IEEE Trans Neural Netw Learn Syst. 2018 Dec;29(12):5922-5934. doi: 10.1109/TNNLS.2018.2815085. Epub 2018 Apr 9.
The deep convolutional neural network (DCNN) is a class of machine learning algorithms based on feed-forward artificial neural network and is widely used for image processing applications. Implementation of DCNN in real-world problems needs high computational power and high memory bandwidth, in a power-constrained environment. A general purpose CPU cannot exploit different parallelisms offered by these algorithms and hence is slow and energy inefficient for practical use. We propose a field-programmable gate array (FPGA)-based runtime programmable coprocessor to accelerate feed-forward computation of DCNNs. The coprocessor can be programmed for a new network architecture at runtime without resynthesizing the FPGA hardware. Hence, it acts as a plug-and-use peripheral for the host computer. Caching is implemented for input features and filter weights using on-chip memory to reduce the external memory bandwidth requirement. Data are prefetched at several stages to avoid stalling of computational units and different optimization techniques are used to efficiently reuse the fetched data. Dataflow is dynamically adjusted in runtime for each DCNN layer to achieve consistent computational throughput across a wide range of input feature sizes and filter sizes. The coprocessor is prototyped using Xilinx Virtex-7 XC7VX485T FPGA-based VC707 board and operates at 150 MHz. Experimental results show that our implementation is energy efficient than highly optimized CPU implementation and achieves consistent computational throughput of more than 140 G operations/s for a wide range of input feature sizes and filter sizes. Off-chip memory transactions decrease by due to the use of the on-chip cache.

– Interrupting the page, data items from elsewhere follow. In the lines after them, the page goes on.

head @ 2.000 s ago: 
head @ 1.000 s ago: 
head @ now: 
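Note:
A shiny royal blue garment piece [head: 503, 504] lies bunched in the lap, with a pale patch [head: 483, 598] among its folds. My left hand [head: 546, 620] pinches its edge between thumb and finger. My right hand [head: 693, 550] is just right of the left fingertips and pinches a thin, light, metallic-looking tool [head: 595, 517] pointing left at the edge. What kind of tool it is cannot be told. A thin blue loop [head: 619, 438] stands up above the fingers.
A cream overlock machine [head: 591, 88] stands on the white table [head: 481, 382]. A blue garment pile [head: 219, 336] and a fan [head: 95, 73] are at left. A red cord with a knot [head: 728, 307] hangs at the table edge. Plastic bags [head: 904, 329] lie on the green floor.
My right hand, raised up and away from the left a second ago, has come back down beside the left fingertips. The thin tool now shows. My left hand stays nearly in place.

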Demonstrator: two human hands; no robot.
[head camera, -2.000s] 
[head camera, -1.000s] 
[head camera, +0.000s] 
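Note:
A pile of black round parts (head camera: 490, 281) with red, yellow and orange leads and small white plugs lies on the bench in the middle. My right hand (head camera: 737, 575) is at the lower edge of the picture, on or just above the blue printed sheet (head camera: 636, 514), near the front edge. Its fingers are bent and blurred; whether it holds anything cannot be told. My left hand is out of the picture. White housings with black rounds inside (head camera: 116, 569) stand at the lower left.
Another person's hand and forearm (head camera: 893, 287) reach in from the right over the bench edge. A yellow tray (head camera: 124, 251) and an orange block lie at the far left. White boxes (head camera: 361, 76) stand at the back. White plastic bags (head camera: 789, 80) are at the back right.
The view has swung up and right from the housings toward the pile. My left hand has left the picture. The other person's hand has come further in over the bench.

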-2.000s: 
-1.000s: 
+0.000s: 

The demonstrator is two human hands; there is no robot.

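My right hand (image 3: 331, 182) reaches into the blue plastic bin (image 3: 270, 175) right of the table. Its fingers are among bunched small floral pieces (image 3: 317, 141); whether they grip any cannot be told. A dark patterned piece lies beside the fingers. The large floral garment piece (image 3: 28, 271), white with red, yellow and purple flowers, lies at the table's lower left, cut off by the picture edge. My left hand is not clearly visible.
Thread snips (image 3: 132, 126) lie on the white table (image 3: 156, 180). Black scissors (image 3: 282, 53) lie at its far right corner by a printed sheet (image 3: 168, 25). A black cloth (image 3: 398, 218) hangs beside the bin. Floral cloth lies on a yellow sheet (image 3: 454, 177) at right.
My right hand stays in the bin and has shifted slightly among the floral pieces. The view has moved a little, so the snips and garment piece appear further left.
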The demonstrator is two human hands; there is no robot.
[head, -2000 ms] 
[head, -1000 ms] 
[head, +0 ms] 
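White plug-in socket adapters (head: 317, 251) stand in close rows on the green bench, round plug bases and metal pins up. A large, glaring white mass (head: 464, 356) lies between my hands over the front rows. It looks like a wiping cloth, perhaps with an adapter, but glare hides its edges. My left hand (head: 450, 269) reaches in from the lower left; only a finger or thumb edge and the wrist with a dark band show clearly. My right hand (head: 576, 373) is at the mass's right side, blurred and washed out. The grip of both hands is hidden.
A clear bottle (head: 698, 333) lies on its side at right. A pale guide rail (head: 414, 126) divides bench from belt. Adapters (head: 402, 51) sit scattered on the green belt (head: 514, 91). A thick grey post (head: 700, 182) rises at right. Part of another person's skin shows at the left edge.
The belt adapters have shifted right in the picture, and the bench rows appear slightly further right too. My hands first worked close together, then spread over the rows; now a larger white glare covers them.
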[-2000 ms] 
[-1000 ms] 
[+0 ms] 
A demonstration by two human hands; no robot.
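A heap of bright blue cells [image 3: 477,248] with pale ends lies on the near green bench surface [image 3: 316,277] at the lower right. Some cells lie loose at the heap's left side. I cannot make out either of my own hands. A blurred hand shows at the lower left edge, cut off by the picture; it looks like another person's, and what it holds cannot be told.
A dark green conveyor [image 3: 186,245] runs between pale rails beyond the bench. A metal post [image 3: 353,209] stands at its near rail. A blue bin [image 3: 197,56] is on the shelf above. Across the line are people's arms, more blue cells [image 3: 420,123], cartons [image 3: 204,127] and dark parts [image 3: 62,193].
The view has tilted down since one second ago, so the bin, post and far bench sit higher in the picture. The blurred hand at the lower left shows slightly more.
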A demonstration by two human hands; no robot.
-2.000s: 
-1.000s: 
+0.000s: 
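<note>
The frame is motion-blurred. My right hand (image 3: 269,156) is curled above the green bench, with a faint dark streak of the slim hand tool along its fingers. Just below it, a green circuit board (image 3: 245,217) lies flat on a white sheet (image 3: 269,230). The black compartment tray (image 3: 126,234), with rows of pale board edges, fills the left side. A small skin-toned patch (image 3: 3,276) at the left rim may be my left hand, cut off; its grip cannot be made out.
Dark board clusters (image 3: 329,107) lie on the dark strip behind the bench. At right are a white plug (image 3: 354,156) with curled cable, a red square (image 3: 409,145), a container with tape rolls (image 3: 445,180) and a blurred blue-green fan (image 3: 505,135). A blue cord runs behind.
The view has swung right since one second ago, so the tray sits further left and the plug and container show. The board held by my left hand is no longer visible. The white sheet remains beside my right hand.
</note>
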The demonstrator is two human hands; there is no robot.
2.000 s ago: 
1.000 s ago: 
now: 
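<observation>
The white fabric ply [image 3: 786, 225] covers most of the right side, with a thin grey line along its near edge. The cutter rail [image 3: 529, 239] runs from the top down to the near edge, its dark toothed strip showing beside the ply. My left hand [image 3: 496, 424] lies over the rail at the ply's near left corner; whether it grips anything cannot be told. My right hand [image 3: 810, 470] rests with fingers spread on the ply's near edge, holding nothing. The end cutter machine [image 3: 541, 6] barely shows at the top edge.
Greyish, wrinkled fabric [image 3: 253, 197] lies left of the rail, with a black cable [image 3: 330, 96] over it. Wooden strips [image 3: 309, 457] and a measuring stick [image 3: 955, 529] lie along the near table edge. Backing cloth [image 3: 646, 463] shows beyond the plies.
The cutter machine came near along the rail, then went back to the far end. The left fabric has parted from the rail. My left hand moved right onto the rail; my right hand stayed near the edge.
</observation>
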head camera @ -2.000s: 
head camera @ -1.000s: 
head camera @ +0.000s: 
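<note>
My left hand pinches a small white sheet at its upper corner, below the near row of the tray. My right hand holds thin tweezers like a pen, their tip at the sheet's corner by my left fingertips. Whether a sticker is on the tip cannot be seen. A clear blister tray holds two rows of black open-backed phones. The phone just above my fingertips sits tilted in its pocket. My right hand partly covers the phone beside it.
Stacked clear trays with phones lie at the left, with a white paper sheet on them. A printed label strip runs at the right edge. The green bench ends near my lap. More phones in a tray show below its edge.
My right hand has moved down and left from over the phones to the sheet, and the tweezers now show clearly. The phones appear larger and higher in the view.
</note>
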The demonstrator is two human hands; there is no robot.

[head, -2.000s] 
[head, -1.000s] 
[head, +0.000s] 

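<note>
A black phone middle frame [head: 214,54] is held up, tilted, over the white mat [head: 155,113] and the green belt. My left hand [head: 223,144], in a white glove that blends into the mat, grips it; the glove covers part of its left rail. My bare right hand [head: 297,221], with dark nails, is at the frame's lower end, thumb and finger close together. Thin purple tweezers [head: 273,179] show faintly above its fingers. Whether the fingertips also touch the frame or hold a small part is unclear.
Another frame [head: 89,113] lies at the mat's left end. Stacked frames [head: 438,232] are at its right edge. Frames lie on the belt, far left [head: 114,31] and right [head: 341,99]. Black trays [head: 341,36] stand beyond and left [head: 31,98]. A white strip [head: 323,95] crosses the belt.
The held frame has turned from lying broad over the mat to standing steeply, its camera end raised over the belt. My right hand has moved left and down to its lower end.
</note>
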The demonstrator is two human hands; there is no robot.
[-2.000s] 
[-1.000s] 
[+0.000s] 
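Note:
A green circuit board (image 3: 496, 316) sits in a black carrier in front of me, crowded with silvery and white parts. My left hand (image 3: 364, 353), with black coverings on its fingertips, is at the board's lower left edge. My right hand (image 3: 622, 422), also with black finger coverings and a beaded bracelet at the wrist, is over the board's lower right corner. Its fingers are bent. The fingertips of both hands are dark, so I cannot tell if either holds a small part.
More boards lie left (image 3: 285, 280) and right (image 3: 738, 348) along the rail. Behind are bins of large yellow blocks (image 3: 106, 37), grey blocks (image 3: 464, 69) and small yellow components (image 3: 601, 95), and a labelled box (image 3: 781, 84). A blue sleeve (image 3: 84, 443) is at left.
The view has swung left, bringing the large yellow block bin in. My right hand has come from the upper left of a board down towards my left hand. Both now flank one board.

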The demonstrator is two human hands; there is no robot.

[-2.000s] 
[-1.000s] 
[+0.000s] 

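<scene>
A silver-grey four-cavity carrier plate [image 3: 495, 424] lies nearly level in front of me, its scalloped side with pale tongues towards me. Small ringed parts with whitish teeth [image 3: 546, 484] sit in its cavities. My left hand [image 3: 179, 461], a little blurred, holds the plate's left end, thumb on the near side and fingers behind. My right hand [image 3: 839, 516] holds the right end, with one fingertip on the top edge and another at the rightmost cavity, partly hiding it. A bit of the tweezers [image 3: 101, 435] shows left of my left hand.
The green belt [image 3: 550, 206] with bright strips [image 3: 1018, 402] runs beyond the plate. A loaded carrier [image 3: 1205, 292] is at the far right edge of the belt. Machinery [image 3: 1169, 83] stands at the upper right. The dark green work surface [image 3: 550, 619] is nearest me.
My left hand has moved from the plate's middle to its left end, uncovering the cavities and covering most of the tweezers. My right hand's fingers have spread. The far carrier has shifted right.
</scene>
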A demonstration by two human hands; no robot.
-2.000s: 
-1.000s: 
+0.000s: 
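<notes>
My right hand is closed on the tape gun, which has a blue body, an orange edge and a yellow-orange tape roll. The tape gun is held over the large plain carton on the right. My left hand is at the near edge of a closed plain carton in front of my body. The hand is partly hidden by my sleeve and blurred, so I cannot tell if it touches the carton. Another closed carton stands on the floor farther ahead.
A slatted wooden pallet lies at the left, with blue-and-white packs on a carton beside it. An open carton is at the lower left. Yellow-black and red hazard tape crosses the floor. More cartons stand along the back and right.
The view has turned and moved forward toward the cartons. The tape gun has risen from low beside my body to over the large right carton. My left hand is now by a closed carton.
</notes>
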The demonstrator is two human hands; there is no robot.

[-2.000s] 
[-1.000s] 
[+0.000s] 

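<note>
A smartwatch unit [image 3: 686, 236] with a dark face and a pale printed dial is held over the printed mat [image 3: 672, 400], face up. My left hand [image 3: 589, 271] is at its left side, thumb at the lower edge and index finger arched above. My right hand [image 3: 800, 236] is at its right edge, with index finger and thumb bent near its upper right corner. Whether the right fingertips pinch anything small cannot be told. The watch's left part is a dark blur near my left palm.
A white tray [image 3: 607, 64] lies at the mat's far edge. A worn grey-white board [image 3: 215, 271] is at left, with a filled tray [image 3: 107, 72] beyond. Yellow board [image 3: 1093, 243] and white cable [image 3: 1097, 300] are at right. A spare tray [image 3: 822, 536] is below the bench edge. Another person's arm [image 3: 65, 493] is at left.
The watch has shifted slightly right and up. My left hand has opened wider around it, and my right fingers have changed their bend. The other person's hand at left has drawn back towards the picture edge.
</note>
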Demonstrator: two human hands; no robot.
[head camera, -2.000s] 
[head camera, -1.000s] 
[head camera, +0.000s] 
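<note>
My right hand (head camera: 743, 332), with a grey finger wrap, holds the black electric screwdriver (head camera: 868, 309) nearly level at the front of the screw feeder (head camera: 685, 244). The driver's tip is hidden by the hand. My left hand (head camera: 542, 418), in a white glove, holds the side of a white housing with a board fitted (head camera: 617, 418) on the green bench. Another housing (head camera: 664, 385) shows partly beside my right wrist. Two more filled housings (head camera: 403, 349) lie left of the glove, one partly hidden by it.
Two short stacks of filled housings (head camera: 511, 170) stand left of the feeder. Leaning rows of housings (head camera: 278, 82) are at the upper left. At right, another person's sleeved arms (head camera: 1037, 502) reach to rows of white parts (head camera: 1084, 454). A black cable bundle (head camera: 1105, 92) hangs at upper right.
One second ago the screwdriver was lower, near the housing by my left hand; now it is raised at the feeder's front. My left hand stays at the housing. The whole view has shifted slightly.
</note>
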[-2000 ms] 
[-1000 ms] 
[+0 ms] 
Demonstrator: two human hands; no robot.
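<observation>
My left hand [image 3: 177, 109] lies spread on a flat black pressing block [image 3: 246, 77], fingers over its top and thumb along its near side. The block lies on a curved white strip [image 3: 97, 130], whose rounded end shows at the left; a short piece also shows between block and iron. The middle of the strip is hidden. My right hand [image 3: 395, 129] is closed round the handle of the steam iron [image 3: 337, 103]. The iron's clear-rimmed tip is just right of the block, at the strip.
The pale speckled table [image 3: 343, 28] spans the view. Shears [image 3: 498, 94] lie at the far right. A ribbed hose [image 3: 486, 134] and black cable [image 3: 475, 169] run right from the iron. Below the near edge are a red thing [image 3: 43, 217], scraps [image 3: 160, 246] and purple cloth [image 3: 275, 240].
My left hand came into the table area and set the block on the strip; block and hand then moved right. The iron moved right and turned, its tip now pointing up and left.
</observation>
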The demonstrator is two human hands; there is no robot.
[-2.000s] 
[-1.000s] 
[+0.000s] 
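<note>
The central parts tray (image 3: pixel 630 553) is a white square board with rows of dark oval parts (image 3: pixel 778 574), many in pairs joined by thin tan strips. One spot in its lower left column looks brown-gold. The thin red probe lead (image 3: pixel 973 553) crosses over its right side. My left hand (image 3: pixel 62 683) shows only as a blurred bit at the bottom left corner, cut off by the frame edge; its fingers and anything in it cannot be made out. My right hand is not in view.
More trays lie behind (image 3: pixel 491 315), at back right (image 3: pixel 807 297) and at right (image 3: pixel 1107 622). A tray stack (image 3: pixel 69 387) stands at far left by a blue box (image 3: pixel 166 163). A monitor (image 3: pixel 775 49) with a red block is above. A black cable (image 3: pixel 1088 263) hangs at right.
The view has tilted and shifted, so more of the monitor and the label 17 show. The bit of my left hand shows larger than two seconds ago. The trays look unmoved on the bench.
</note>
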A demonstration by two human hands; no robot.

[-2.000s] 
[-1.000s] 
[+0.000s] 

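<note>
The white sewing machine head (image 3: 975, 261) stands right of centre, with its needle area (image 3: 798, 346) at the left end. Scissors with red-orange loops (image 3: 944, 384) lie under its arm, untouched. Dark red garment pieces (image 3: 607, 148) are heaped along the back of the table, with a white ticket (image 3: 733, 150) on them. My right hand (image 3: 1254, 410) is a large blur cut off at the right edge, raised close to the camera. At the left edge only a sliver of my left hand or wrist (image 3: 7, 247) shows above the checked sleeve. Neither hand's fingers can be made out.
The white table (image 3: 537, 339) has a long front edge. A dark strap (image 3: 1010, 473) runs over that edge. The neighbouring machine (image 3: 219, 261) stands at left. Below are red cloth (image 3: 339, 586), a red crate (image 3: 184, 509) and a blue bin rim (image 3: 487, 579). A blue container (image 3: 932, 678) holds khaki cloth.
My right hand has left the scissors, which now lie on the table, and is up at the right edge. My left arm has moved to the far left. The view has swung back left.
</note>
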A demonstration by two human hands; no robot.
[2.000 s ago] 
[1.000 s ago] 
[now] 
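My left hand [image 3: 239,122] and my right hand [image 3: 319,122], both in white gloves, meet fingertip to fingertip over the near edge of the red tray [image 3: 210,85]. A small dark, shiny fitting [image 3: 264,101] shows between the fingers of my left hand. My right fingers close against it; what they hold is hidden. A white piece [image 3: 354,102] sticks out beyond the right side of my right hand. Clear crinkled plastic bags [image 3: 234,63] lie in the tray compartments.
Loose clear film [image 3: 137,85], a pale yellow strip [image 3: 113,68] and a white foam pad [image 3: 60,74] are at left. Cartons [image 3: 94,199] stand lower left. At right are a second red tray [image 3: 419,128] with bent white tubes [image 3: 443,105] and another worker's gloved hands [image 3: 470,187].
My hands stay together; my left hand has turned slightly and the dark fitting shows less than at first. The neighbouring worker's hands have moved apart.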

深度卷积神经网络(DCNN)是一类基于前馈人工神经网络的机器学习算法,广泛应用于图像处理应用。在受功率限制的环境中,DCNN 在实际问题中的实现需要高计算能力和高内存带宽。通用 CPU 无法利用这些算法提供的不同并行性,因此对于实际使用来说速度慢且能效低。我们提出了一种基于现场可编程门阵列(FPGA)的运行时可编程协处理器,以加速 DCNN 的前向计算。该协处理器可以在运行时针对新的网络架构进行编程,而无需重新综合 FPGA 硬件。因此,它可以作为主机计算机的即插即用外围设备。使用片上内存为输入特征和滤波器权重实现缓存,以减少对外部内存带宽的要求。数据在多个阶段预取,以避免计算单元的停顿,并使用不同的优化技术来有效地重用获取的数据。在运行时动态调整数据流,以实现各种输入特征大小和滤波器大小的一致计算吞吐量。该协处理器使用 Xilinx Virtex-7 XC7VX485T FPGA 为基础的 VC707 板进行原型设计,工作频率为 150 MHz。实验结果表明,与高度优化的 CPU 实现相比,我们的实现更节能,并且在各种输入特征大小和滤波器大小范围内实现了超过 140 G 操作/s 的一致计算吞吐量。由于使用了片上缓存,减少了片外内存事务。